I hope everyone had a good break. As you can see, the crack web consulting company of Dewey, Cheatham and Howe did a makeover of the CS web site over the break. The main motivation for the change was that the old web site offered the same perspective to all visitors, and you had to guess where the information you were looking for was located. The new site offers different perspectives for different classes of visitors. We've included the links we think you'll find useful on the left. Please let me know if you have other links to suggest.

We're running this blog out of blogger mainly because it provides a RSS feed, and I invite you to add this to your list of feeds. Blogger also provides a facility for posting comments, and I do hope we will see some dialogue back and forth in the next few months. Postings will be a combination of informational and opinion about some current practices in the department (more on that later).

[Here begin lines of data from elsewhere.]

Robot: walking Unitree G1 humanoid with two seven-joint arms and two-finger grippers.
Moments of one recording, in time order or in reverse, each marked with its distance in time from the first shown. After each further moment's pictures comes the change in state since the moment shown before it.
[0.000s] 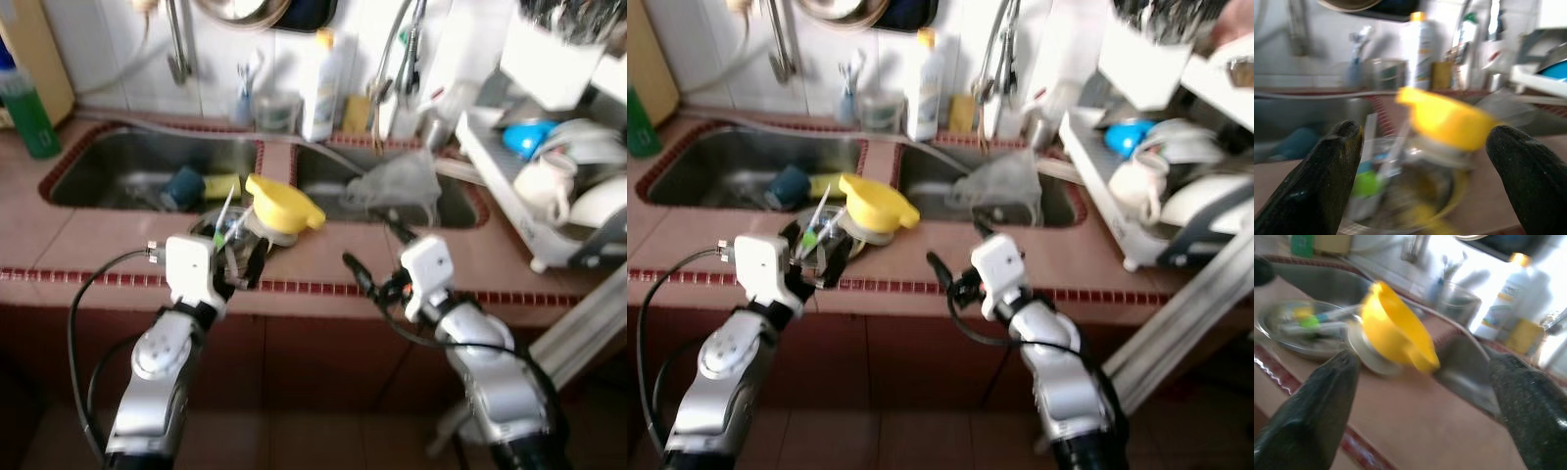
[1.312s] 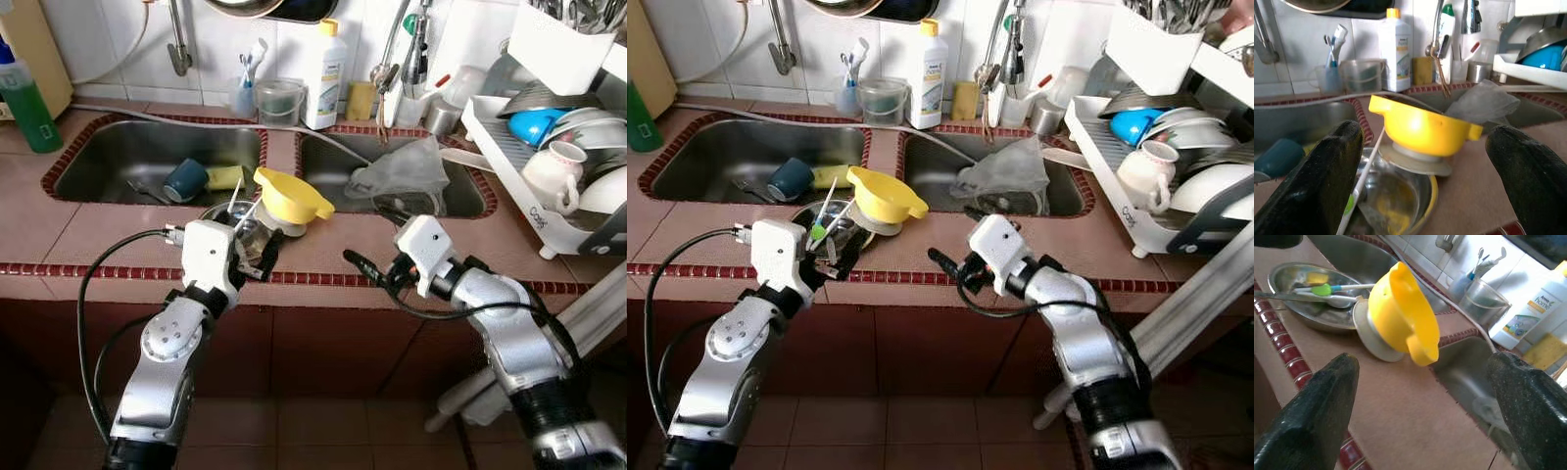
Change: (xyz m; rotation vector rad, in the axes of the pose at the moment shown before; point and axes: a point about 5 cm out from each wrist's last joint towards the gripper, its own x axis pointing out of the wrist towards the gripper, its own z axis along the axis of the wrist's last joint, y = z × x) left arm 0.017 -0.019 0.021 0.041 -0.017 -0.073; right arm 0.018 -0.047 0.012 -0.215 0.052 0.205
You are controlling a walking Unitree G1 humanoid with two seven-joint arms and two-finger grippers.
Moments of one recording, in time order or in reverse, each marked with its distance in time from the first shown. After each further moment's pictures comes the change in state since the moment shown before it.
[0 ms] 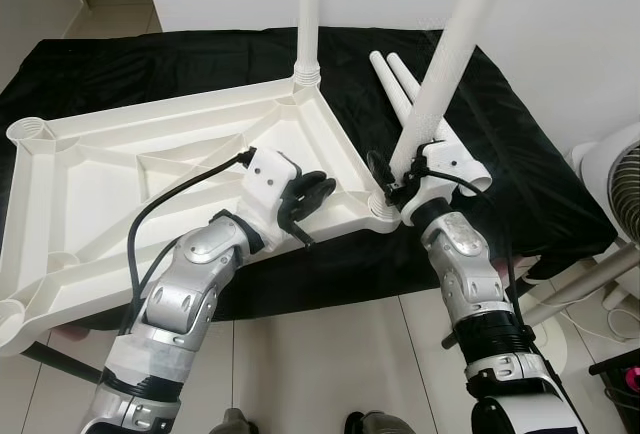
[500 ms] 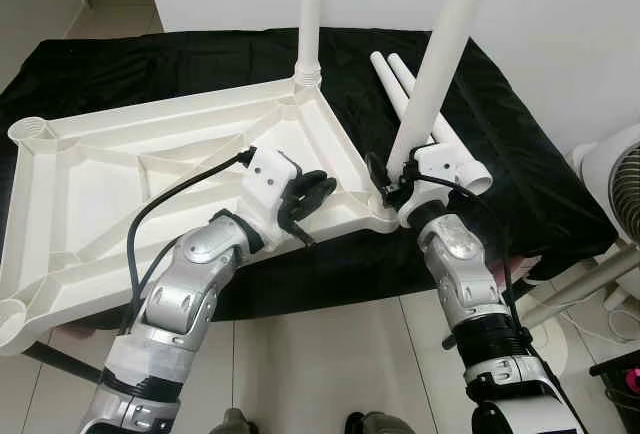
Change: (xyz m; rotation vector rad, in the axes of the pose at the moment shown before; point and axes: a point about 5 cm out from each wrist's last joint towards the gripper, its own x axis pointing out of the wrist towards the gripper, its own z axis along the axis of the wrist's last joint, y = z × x) left arm 0.000 0.000 0.000 0.000 0.000 0.000; right arm -0.005 0.014 -0.002 -0.185 -0.015 0.083
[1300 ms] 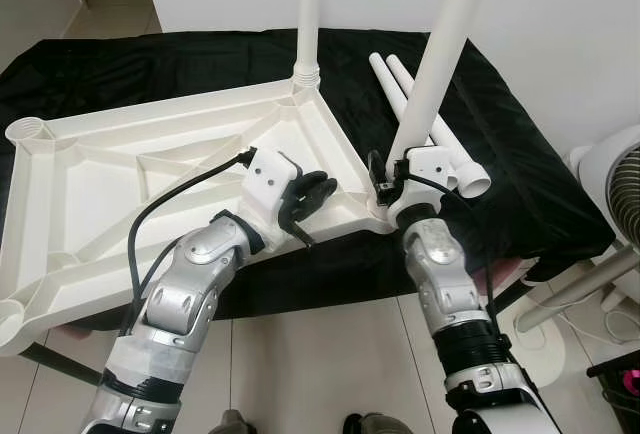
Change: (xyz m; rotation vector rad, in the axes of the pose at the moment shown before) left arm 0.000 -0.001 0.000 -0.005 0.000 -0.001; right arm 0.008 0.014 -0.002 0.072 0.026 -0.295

Our course catalog now has, for each course, a sample syllabus and a list of learning outcomes. While the former will vary based on the instructor's preferences, the latter should be fairly constant and require the approval of the department curriculum committee to be changed. I hope you will find this helpful in choosing your courses, now and in the future. Please bear with us as we populate these pages. We are putting it out now so people can benefit from what is there.

A couple of other additions to the web site: a department calendar, a search engine and a department news feed. I invite you to read the piece about the Hess donation. This is a Fortune 100 company that had very complimentary things to say about Stevens undergraduates!

Again, welcome back, and have a great semester! For those job-hunting now, best of luck!